Directions: Determine how many lines in the records below include the word "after" and output that number alone.

Records to process:
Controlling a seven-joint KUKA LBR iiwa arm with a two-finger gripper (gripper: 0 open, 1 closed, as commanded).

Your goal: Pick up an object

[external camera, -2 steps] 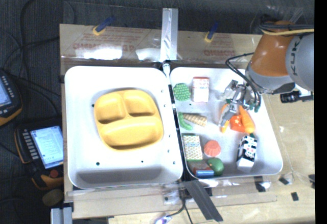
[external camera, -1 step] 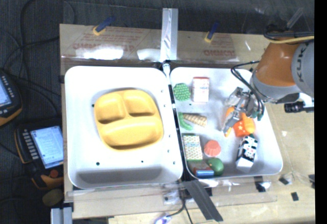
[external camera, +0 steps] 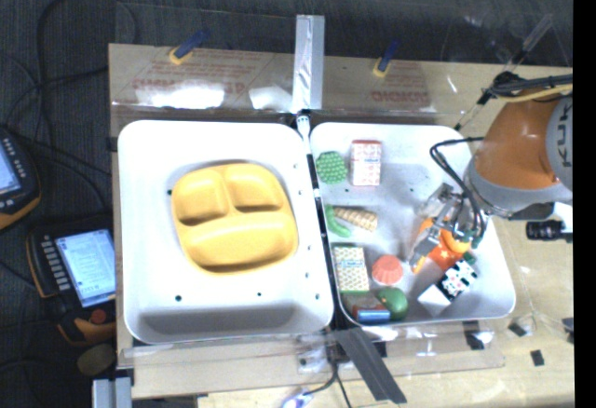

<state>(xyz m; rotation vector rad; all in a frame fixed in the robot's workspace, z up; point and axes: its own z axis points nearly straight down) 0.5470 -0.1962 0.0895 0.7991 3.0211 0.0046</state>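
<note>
Clutter fills the right bin (external camera: 484,290), and we take that as the reason the arm (external camera: 521,155) reaches there, since a pick needs candidates. The left bin (external camera: 140,304) carries a yellow divided tray (external camera: 235,215), so it looks like the drop side. We see the end effector (external camera: 438,238) low over the right bin's near right part, just beside an orange object (external camera: 452,252) and a black-and-white box (external camera: 456,280); that orange piece seems the likely target, though we judge this only from closeness. We cannot tell whether it has closed on anything, because the wrist hides the tips. The other candidates lie toward the divider: a green round item (external camera: 331,166), a red-and-white carton (external camera: 366,162), a cone-like piece (external camera: 357,218), a green patterned box (external camera: 349,266), a pink round item (external camera: 387,268) and a green item (external camera: 395,302) at the near wall. They sit close together, so a slanted approach could nudge neighbours. The worktop (external camera: 214,80) beyond the bins bears taped plastic sheeting.
</note>
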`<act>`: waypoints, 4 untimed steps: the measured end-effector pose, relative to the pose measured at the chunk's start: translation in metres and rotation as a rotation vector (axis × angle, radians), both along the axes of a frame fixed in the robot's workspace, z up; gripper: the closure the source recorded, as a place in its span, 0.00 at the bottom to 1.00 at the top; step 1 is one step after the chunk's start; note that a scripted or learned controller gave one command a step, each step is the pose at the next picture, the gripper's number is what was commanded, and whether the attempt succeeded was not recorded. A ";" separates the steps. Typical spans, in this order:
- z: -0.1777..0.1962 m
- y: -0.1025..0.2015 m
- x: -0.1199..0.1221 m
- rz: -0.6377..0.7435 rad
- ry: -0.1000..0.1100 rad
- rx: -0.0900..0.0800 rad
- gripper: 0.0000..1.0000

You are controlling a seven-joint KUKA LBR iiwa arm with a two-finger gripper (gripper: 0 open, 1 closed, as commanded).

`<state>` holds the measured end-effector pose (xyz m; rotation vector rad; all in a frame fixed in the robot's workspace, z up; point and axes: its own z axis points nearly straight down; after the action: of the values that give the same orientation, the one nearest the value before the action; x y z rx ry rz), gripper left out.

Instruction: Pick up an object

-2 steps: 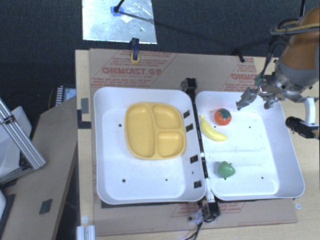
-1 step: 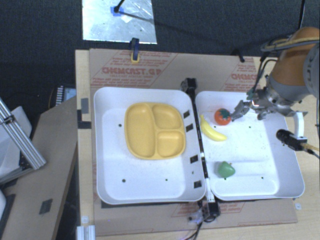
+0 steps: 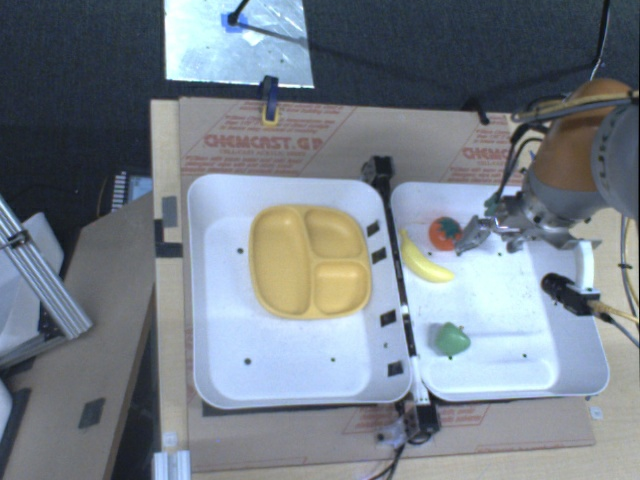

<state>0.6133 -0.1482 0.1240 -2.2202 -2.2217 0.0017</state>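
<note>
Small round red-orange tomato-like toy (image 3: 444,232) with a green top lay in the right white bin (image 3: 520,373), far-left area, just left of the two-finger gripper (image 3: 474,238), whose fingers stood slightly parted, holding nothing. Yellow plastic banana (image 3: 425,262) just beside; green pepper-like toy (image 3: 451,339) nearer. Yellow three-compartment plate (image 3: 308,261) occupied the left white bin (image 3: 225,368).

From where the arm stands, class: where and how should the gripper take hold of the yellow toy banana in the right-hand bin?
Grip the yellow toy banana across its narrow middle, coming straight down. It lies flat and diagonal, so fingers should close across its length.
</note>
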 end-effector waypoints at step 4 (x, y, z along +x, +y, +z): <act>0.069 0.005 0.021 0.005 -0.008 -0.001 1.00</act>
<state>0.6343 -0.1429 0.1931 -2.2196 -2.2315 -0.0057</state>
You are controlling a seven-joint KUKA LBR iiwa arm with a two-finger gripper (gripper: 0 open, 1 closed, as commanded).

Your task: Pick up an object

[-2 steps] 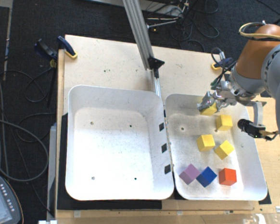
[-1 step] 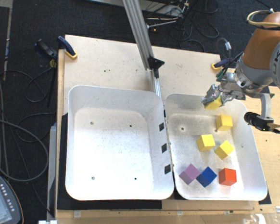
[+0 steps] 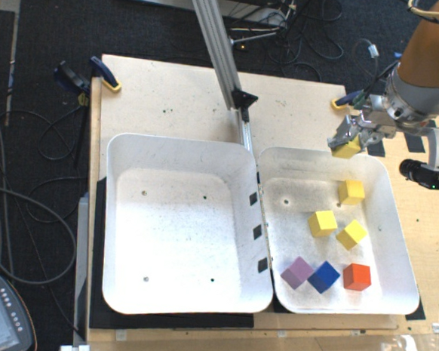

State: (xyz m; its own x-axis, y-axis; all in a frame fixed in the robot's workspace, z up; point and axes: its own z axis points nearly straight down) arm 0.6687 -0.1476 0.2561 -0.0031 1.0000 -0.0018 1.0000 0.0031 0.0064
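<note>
My gripper hangs above the far edge of the right bin, shut on a yellow block that shows between its fingers, lifted off the bin floor. In the right bin lie three more yellow blocks. Nearer the front edge sit a purple block, a blue block and an orange-red block.
The left bin stands beside the right one. A slanted metal pole runs from the top of the view down to the bins' shared far corner. Clamps sit at the bench's far corners.
</note>
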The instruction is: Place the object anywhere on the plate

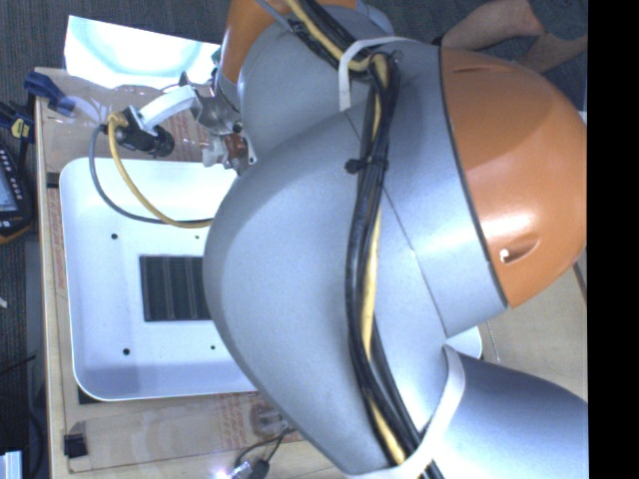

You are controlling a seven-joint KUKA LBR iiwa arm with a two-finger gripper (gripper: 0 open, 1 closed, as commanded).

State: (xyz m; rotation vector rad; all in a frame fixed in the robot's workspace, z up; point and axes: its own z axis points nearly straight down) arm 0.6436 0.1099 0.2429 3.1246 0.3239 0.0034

The answer: 2